_Task item:_ Could you write out the listing below exactly as it stands, leaving out the pictures?

──────── Provided records ────────

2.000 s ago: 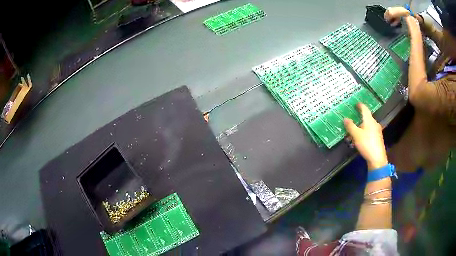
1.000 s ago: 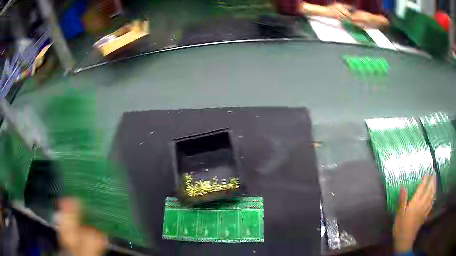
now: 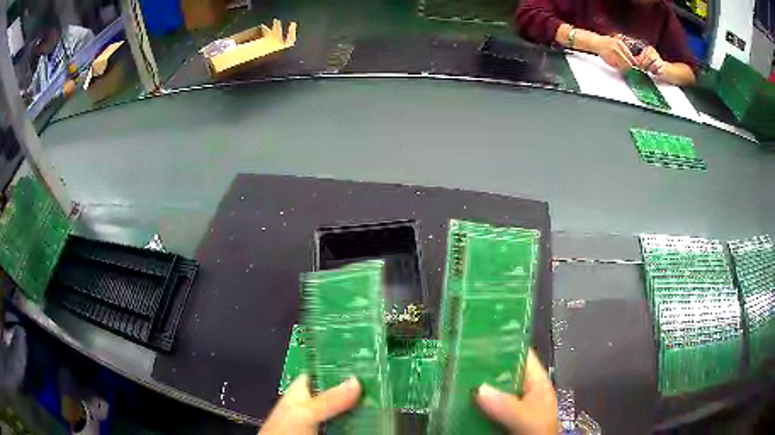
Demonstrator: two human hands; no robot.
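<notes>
My left hand [image 3: 314, 408] holds a green PCB panel [image 3: 347, 323], or a small stack, upright over the dark mat [image 3: 246, 280]. My right hand [image 3: 523, 403] holds another green PCB panel [image 3: 493, 306] beside it, with a gap between the two. Both thumbs lie on the panel faces; the other fingers are mostly hidden behind. A black component bin [image 3: 365, 240] with gold bits stands behind the panels and is partly covered. Another green PCB panel [image 3: 414, 374] lies flat on the mat below the bin, partly hidden by the held panels.
A black slotted rack [image 3: 119, 285] holds green panels [image 3: 32, 234] at the left. Overlapped PCB panels [image 3: 692, 314] lie at the right. One panel [image 3: 667, 149] lies farther back. A person [image 3: 616, 38] works opposite. An open carton [image 3: 251, 51] stands at the back left.
The view has swung left and steadied. My right hand has left the stack at the right, and my left hand has come in from the left. Both hands now hold panels over the mat.
</notes>
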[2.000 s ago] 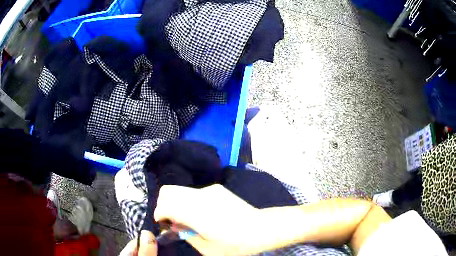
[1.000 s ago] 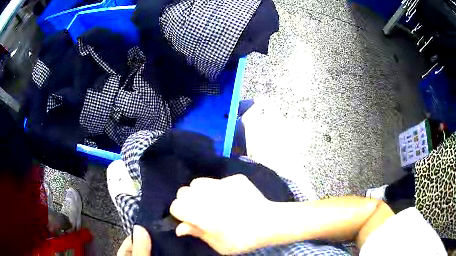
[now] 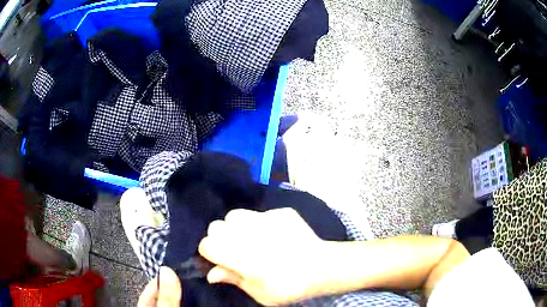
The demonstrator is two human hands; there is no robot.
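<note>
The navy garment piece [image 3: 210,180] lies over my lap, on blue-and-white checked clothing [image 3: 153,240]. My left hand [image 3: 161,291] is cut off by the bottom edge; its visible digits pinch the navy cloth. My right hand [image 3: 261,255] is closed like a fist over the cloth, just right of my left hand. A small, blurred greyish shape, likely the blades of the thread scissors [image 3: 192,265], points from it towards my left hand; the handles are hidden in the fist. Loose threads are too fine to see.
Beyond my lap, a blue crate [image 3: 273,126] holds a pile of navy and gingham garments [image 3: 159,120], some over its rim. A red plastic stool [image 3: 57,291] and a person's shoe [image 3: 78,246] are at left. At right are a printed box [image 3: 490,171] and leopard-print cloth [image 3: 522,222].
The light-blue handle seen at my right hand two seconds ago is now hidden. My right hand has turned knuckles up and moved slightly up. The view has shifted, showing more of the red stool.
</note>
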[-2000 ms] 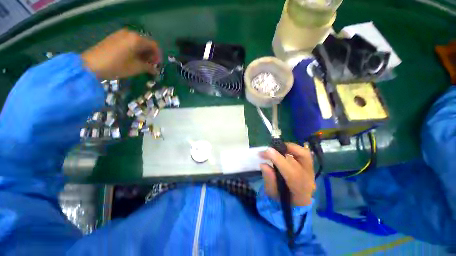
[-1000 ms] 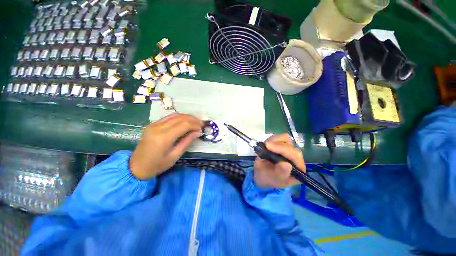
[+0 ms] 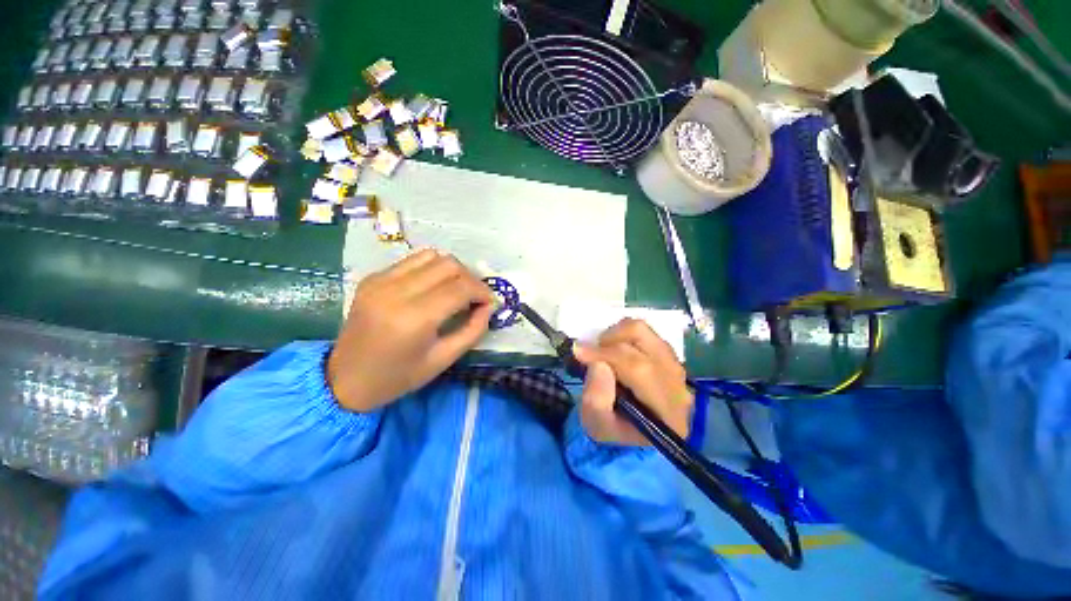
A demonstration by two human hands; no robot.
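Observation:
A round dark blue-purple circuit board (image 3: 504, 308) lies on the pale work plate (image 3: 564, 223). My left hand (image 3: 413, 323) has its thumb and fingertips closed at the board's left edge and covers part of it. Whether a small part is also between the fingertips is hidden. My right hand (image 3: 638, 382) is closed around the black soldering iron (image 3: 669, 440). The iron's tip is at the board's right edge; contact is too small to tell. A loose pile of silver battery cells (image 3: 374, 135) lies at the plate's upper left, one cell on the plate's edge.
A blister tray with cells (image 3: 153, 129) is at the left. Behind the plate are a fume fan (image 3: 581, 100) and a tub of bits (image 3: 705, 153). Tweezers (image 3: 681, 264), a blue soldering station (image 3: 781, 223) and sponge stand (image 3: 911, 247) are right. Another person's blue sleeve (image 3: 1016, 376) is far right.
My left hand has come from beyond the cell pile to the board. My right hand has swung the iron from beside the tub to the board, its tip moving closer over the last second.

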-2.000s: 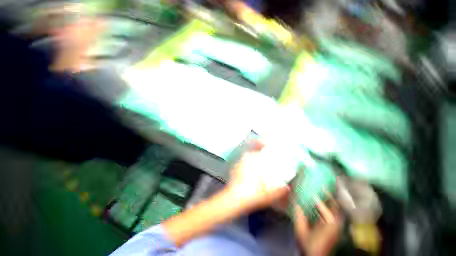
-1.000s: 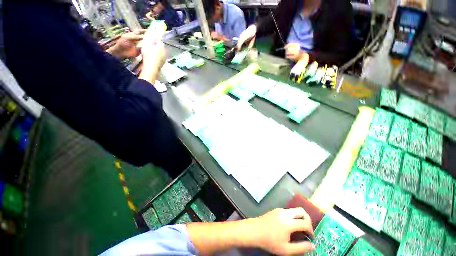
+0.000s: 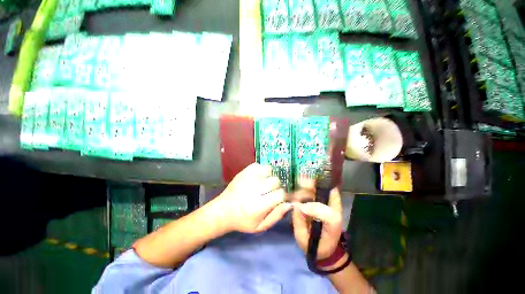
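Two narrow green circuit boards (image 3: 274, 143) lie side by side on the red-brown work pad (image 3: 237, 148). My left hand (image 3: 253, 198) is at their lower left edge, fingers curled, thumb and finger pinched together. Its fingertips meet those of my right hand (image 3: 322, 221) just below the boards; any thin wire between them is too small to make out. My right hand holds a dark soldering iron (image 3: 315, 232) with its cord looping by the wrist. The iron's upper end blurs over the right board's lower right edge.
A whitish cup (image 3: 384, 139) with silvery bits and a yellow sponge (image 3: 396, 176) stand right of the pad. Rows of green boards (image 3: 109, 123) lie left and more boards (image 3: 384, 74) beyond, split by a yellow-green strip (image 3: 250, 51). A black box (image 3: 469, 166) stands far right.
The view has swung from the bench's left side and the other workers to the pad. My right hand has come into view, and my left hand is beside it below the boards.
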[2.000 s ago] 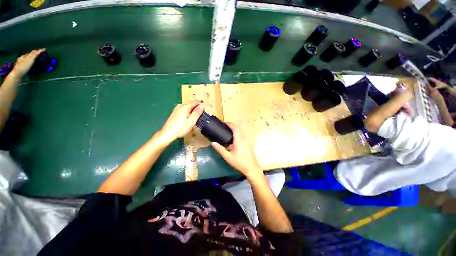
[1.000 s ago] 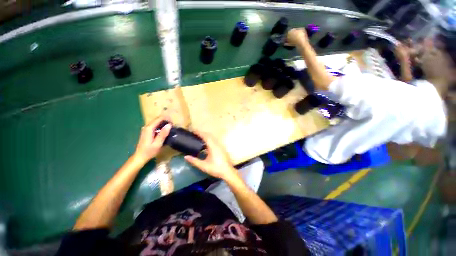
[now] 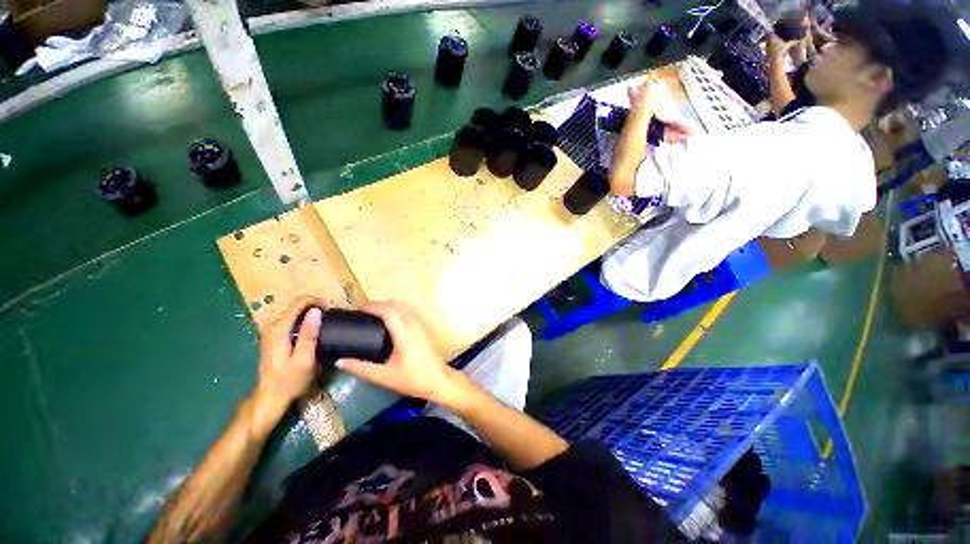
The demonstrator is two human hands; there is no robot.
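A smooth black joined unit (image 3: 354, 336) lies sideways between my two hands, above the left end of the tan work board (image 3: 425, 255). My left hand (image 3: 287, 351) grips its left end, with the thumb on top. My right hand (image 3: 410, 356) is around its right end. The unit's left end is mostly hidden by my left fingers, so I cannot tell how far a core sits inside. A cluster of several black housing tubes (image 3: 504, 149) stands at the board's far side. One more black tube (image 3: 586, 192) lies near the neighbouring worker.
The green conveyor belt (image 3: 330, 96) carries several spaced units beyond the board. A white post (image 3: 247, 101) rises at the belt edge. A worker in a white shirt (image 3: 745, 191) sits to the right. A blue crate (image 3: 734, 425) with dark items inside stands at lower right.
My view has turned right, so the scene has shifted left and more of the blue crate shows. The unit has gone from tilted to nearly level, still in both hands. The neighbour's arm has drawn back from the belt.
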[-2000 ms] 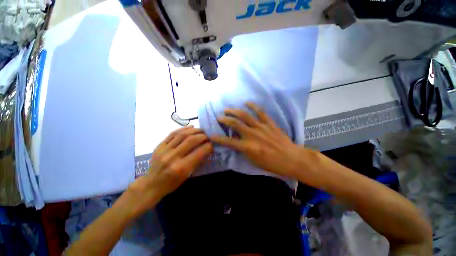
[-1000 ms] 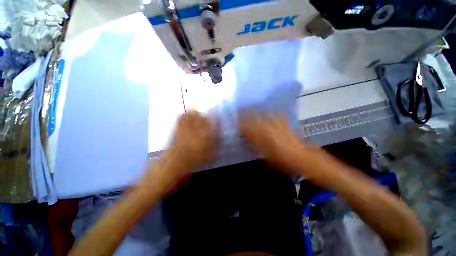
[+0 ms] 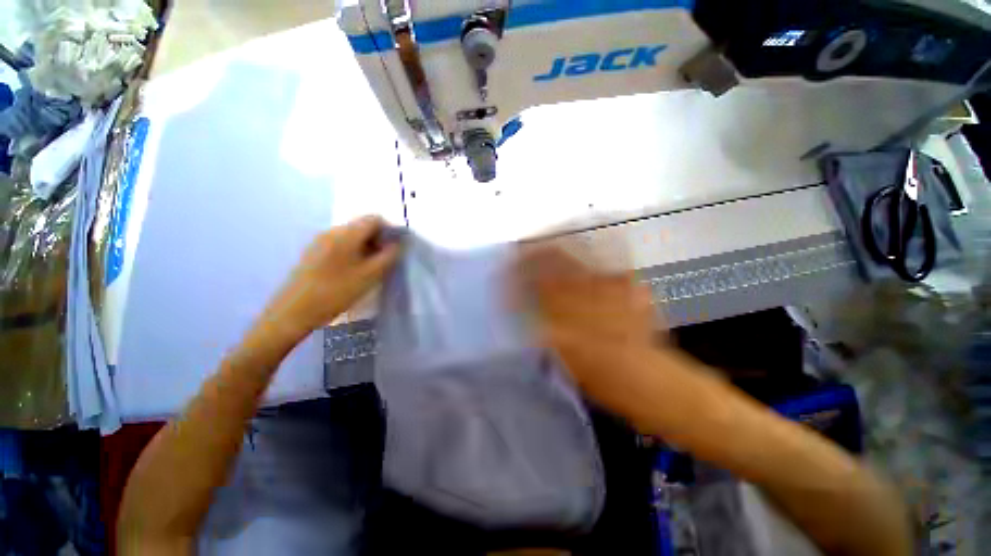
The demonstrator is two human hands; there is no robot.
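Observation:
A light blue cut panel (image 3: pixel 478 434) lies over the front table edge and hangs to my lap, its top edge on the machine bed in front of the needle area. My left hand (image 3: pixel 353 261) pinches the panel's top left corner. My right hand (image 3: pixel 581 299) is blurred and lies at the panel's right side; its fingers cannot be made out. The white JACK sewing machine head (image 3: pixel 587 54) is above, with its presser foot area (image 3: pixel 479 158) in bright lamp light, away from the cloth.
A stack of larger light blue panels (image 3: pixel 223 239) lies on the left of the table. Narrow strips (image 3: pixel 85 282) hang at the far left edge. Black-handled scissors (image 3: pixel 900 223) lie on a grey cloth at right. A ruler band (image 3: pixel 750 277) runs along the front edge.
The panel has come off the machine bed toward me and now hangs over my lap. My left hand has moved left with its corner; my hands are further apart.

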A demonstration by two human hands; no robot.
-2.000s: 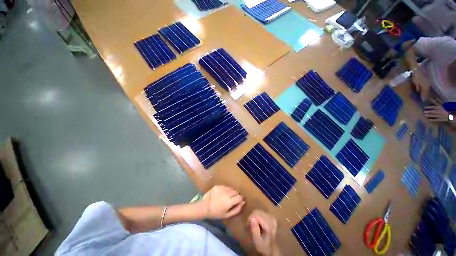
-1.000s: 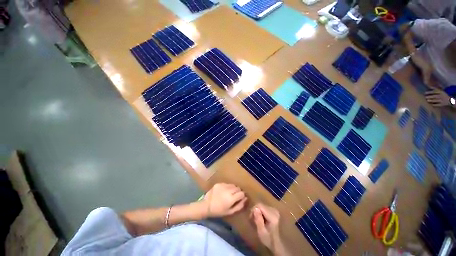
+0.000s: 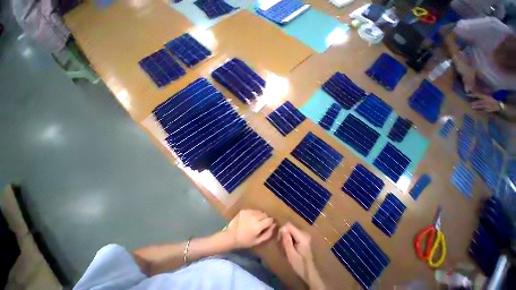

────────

_Response area:_
2.000 s ago: 
1.000 s ago: 
now: 
Demonstrator: two human hands; no robot.
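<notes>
My left hand [image 3: 314, 408] holds a green PCB panel [image 3: 347, 323], or a small stack, upright over the dark mat [image 3: 246, 280]. My right hand [image 3: 523, 403] holds another green PCB panel [image 3: 493, 306] beside it, with a gap between the two. Both thumbs lie on the panel faces; the other fingers are mostly hidden behind. A black component bin [image 3: 365, 240] with gold bits stands behind the panels and is partly covered. Another green PCB panel [image 3: 414, 374] lies flat on the mat below the bin, partly hidden by the held panels.
A black slotted rack [image 3: 119, 285] holds green panels [image 3: 32, 234] at the left. Overlapped PCB panels [image 3: 692, 314] lie at the right. One panel [image 3: 667, 149] lies farther back. A person [image 3: 616, 38] works opposite. An open carton [image 3: 251, 51] stands at the back left.
The view has swung left and steadied. My right hand has left the stack at the right, and my left hand has come in from the left. Both hands now hold panels over the mat.
</notes>
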[2.000 s ago] 
[1.000 s ago] 
[now] 
The demonstrator is two human hands; there is no robot.
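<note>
The navy garment piece [image 3: 210,180] lies over my lap, on blue-and-white checked clothing [image 3: 153,240]. My left hand [image 3: 161,291] is cut off by the bottom edge; its visible digits pinch the navy cloth. My right hand [image 3: 261,255] is closed like a fist over the cloth, just right of my left hand. A small, blurred greyish shape, likely the blades of the thread scissors [image 3: 192,265], points from it towards my left hand; the handles are hidden in the fist. Loose threads are too fine to see.
Beyond my lap, a blue crate [image 3: 273,126] holds a pile of navy and gingham garments [image 3: 159,120], some over its rim. A red plastic stool [image 3: 57,291] and a person's shoe [image 3: 78,246] are at left. At right are a printed box [image 3: 490,171] and leopard-print cloth [image 3: 522,222].
The light-blue handle seen at my right hand two seconds ago is now hidden. My right hand has turned knuckles up and moved slightly up. The view has shifted, showing more of the red stool.
</note>
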[-2000 ms] 
[-1000 ms] 
[+0 ms] 
A demonstration by two human hands; no robot.
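Observation:
A round dark blue-purple circuit board (image 3: 504, 308) lies on the pale work plate (image 3: 564, 223). My left hand (image 3: 413, 323) has its thumb and fingertips closed at the board's left edge and covers part of it. Whether a small part is also between the fingertips is hidden. My right hand (image 3: 638, 382) is closed around the black soldering iron (image 3: 669, 440). The iron's tip is at the board's right edge; contact is too small to tell. A loose pile of silver battery cells (image 3: 374, 135) lies at the plate's upper left, one cell on the plate's edge.
A blister tray with cells (image 3: 153, 129) is at the left. Behind the plate are a fume fan (image 3: 581, 100) and a tub of bits (image 3: 705, 153). Tweezers (image 3: 681, 264), a blue soldering station (image 3: 781, 223) and sponge stand (image 3: 911, 247) are right. Another person's blue sleeve (image 3: 1016, 376) is far right.
My left hand has come from beyond the cell pile to the board. My right hand has swung the iron from beside the tub to the board, its tip moving closer over the last second.
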
-2.000s: 
-1.000s: 
+0.000s: 
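Two narrow green circuit boards (image 3: 274, 143) lie side by side on the red-brown work pad (image 3: 237, 148). My left hand (image 3: 253, 198) is at their lower left edge, fingers curled, thumb and finger pinched together. Its fingertips meet those of my right hand (image 3: 322, 221) just below the boards; any thin wire between them is too small to make out. My right hand holds a dark soldering iron (image 3: 315, 232) with its cord looping by the wrist. The iron's upper end blurs over the right board's lower right edge.
A whitish cup (image 3: 384, 139) with silvery bits and a yellow sponge (image 3: 396, 176) stand right of the pad. Rows of green boards (image 3: 109, 123) lie left and more boards (image 3: 384, 74) beyond, split by a yellow-green strip (image 3: 250, 51). A black box (image 3: 469, 166) stands far right.
The view has swung from the bench's left side and the other workers to the pad. My right hand has come into view, and my left hand is beside it below the boards.
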[2.000 s ago] 
[1.000 s ago] 
[now] 
The demonstrator is two human hands; there is no robot.
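A smooth black joined unit (image 3: 354, 336) lies sideways between my two hands, above the left end of the tan work board (image 3: 425, 255). My left hand (image 3: 287, 351) grips its left end, with the thumb on top. My right hand (image 3: 410, 356) is around its right end. The unit's left end is mostly hidden by my left fingers, so I cannot tell how far a core sits inside. A cluster of several black housing tubes (image 3: 504, 149) stands at the board's far side. One more black tube (image 3: 586, 192) lies near the neighbouring worker.
The green conveyor belt (image 3: 330, 96) carries several spaced units beyond the board. A white post (image 3: 247, 101) rises at the belt edge. A worker in a white shirt (image 3: 745, 191) sits to the right. A blue crate (image 3: 734, 425) with dark items inside stands at lower right.
My view has turned right, so the scene has shifted left and more of the blue crate shows. The unit has gone from tilted to nearly level, still in both hands. The neighbour's arm has drawn back from the belt.
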[-2000 ms] 
[-1000 ms] 
[+0 ms] 
The demonstrator is two human hands; there is no robot.
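Observation:
A light blue cut panel (image 3: pixel 478 434) lies over the front table edge and hangs to my lap, its top edge on the machine bed in front of the needle area. My left hand (image 3: pixel 353 261) pinches the panel's top left corner. My right hand (image 3: pixel 581 299) is blurred and lies at the panel's right side; its fingers cannot be made out. The white JACK sewing machine head (image 3: pixel 587 54) is above, with its presser foot area (image 3: pixel 479 158) in bright lamp light, away from the cloth.
A stack of larger light blue panels (image 3: pixel 223 239) lies on the left of the table. Narrow strips (image 3: pixel 85 282) hang at the far left edge. Black-handled scissors (image 3: pixel 900 223) lie on a grey cloth at right. A ruler band (image 3: pixel 750 277) runs along the front edge.
The panel has come off the machine bed toward me and now hangs over my lap. My left hand has moved left with its corner; my hands are further apart.
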
A demonstration by two human hands; no robot.
-2.000s: 
-1.000s: 
+0.000s: 

The output is now finished.